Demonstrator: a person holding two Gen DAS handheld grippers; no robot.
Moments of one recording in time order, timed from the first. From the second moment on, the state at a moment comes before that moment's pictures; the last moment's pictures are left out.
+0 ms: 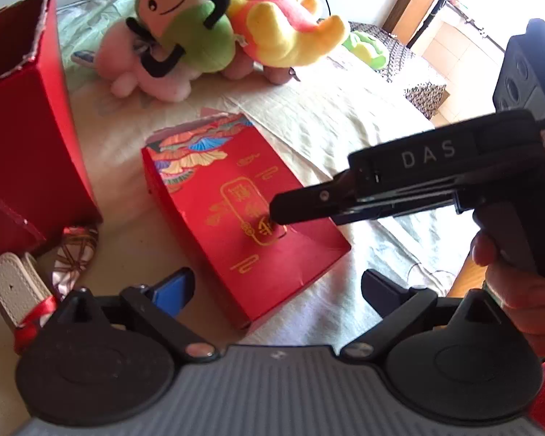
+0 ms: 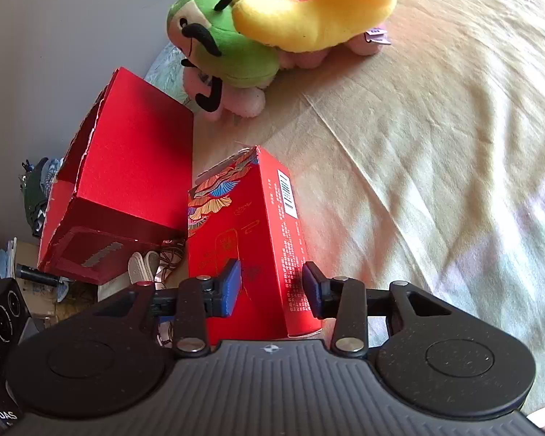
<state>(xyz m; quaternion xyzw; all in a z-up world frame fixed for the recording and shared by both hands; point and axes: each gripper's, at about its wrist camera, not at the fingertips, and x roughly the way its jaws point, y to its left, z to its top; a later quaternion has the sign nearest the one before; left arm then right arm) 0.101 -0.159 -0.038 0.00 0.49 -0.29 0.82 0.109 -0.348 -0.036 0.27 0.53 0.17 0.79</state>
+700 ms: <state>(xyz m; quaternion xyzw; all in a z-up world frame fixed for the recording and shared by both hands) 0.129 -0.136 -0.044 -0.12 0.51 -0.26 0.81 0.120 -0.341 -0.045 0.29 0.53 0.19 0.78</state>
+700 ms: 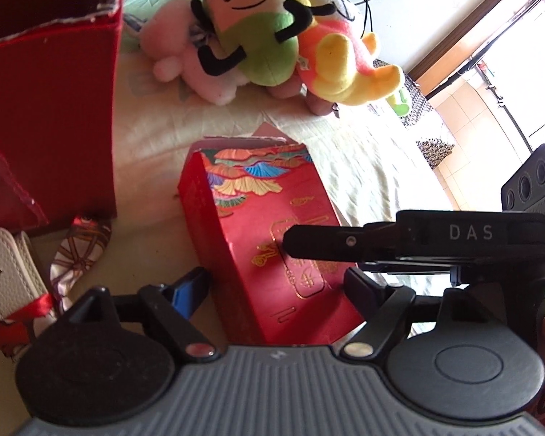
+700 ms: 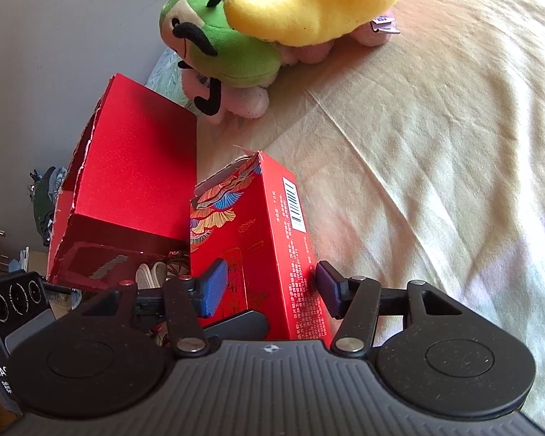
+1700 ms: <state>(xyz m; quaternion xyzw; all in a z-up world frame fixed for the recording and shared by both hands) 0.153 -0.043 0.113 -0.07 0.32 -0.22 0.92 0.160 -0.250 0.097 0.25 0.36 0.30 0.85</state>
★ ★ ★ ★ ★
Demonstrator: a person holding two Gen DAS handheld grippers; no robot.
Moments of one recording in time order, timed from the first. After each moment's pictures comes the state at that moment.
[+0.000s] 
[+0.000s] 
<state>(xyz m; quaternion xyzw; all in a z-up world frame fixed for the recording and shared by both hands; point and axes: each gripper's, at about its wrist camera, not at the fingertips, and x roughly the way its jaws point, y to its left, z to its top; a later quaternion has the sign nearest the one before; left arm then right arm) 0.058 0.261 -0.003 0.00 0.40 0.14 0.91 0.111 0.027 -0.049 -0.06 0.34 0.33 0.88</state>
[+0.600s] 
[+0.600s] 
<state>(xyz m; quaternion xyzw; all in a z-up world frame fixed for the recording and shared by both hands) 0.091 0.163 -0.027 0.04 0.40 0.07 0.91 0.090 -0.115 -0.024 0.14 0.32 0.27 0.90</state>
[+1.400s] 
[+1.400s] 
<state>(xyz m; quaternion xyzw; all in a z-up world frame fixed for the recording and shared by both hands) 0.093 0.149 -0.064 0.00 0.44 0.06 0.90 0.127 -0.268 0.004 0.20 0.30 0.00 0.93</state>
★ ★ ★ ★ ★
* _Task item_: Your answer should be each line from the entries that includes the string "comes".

* _Answer_:
Moments of one recording in time order, timed from the first. From the second moment on, the state at a moment comes before that moment's pictures; the last moment's pictures are left out.
Moments of one recording in time order, timed from the first. After each moment's pictures comes the state at that moment.

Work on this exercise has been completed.